Which lines below contain "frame"? Pull them out.

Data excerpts
☆ ☆ ☆ ☆ ☆
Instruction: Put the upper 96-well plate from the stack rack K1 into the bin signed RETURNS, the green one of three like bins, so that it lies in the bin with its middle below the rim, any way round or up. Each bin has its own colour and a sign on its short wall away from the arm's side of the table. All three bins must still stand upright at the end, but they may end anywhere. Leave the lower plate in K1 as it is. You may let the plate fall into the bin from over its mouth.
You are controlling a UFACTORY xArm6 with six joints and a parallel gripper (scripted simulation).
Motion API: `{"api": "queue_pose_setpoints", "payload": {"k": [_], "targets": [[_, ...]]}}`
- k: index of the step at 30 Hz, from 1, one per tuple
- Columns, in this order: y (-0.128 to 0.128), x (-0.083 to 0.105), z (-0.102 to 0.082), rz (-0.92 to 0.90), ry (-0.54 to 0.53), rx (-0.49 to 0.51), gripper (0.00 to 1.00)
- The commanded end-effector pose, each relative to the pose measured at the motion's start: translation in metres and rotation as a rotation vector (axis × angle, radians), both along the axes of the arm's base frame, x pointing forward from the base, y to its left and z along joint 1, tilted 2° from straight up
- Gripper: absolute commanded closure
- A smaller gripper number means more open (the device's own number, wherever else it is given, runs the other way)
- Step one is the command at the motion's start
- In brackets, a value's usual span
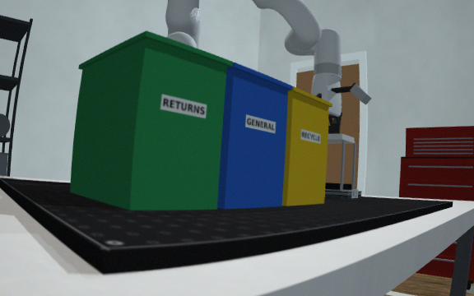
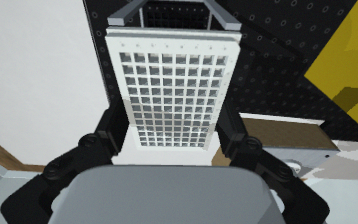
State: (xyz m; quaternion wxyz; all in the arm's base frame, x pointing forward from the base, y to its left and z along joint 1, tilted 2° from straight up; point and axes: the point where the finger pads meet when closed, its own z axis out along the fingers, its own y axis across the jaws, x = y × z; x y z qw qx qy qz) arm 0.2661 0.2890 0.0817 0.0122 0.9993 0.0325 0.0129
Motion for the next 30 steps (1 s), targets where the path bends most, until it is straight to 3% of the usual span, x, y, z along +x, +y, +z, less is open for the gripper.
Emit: {"api": "queue_pose_setpoints", "payload": {"k": [1,30], "targets": [[0.001,0.001,0.011,0.0,-0.003,0.003,1.0],[0.002,-0.001,0.053,0.0,-0.003,0.003,1.0]]}}
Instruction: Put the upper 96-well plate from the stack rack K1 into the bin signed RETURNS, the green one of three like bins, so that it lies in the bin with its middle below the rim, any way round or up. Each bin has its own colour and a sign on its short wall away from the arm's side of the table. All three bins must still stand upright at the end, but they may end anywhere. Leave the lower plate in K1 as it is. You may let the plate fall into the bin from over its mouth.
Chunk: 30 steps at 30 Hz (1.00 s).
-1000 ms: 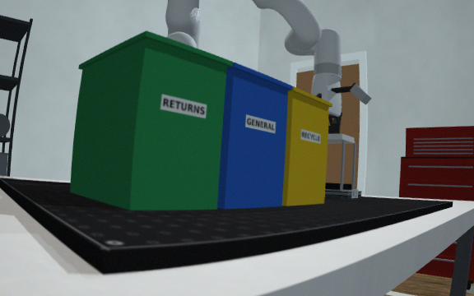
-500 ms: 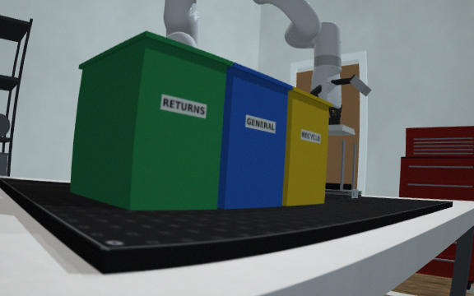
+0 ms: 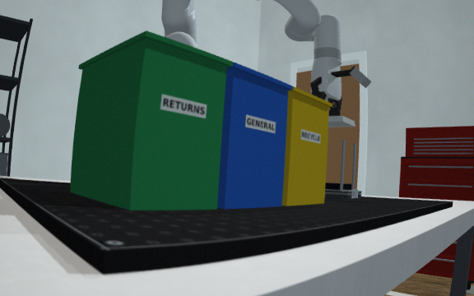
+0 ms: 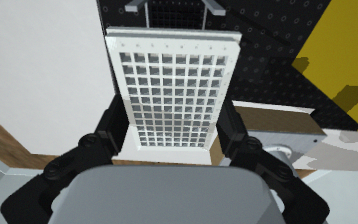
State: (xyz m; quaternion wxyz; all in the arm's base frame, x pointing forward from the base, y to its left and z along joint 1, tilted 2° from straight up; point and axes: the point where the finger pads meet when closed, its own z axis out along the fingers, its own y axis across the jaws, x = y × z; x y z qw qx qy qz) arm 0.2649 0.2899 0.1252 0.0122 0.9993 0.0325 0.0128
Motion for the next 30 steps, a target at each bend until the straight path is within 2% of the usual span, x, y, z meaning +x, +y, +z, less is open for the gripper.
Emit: {"api": "queue_pose_setpoints", "payload": {"k": [1,30], "targets": [[0.001,0.001,0.011,0.0,-0.003,0.003,1.0],[0.002,-0.001,0.053,0.0,-0.003,0.003,1.0]]}}
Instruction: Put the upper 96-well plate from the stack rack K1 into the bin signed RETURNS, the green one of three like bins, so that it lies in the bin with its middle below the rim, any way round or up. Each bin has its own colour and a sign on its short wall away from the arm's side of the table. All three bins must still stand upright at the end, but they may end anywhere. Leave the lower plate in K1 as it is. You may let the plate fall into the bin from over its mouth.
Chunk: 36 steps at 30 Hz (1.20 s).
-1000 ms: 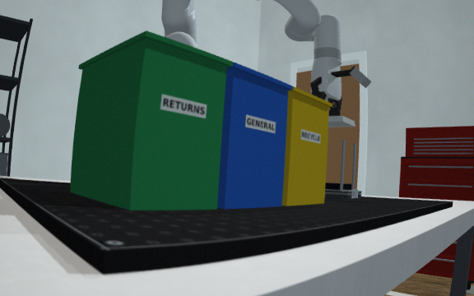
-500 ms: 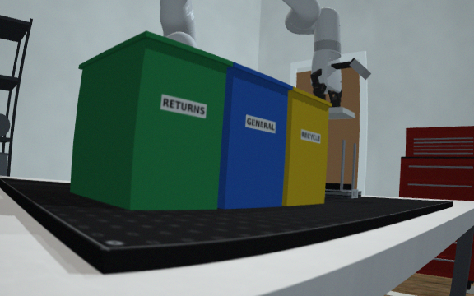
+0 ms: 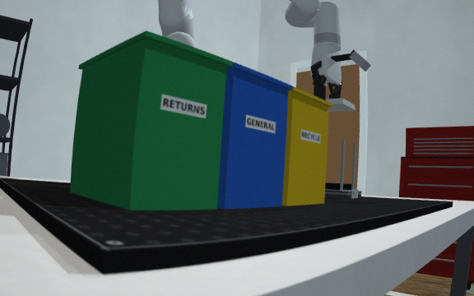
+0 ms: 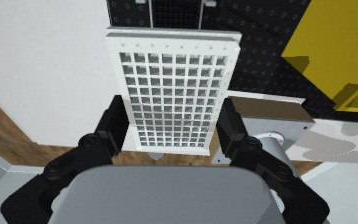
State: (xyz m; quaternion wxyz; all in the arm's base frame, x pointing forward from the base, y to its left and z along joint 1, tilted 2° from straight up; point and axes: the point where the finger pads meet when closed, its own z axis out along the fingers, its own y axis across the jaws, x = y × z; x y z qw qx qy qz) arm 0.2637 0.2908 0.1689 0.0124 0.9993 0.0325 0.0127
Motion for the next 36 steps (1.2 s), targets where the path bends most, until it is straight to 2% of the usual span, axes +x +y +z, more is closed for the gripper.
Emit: {"api": "queue_pose_setpoints", "payload": {"k": [1,18,36], "targets": [[0.001,0.001,0.011,0.0,-0.003,0.003,1.0],[0.001,0.001,0.013,0.0,-0.003,0.003,1.0],[-0.052,0.007,0.012,-0.033,-0.004,0.004,1.0]]}}
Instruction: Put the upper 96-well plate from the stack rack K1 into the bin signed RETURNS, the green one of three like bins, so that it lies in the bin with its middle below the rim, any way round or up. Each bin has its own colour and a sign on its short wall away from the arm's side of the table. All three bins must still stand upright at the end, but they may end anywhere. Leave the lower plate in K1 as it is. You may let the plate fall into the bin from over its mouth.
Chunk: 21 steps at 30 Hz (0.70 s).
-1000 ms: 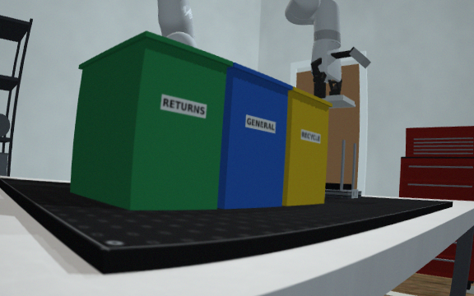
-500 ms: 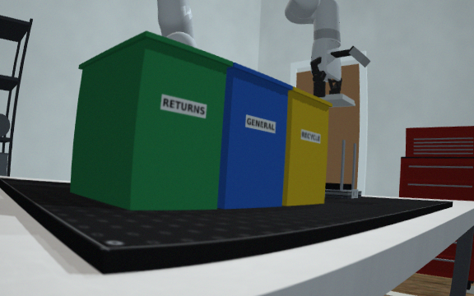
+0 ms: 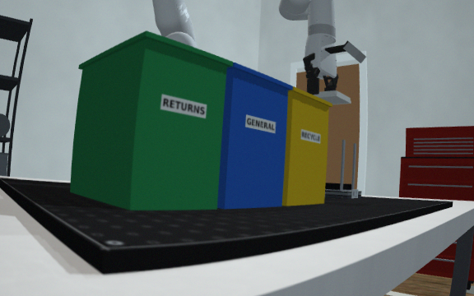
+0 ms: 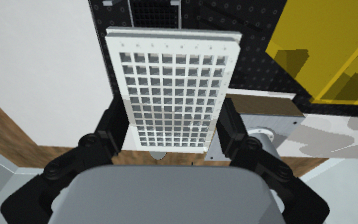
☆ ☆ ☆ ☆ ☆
Exercise solution
- The commanded end-effector pose, each relative to the pose measured at the motion's start: translation in metres and rotation as a rotation vector (axis × angle, radians), both along the axes of the arm's base frame, x pointing forward from the base, y to its left and z along joint 1, tilted 2° from straight up
State: (xyz m; quaternion wxyz; all in the arm's base frame, x pointing forward from the base, y to its left and z along joint 1, tilted 2° from straight up; point and axes: the point where the finger pads meet when closed, its own z axis out along the fingers, its own y axis across the jaws, x = y × z; x y z qw qx qy qz) arm 0.2661 0.2890 0.0817 0.0122 0.9993 0.0325 0.0129
State: (xyz m; quaternion wxyz; all in the arm's base frame, x pointing forward from the base, y to its left and z along joint 1, tilted 2° from straight up; point and axes: the point where the finger pads meet when closed, its own z axis out along the fingers, its own y axis across the jaws, x = y × z; x y z qw qx qy qz) arm 0.2649 0.2899 0.1252 0.0122 0.9993 0.0325 0.0128
State: (xyz m; quaternion wxyz; all in the arm's base frame, x pointing forward from the base, y to its left and z along joint 1, tilted 2° from straight up; point and axes: the point where the finger pads meet when closed, its own z axis out along the fingers, its own y axis across the jaws, x = y × z; x y z qw qx qy qz) arm 0.2637 0.2908 0.1689 0.0124 0.9993 0.0325 0.0127

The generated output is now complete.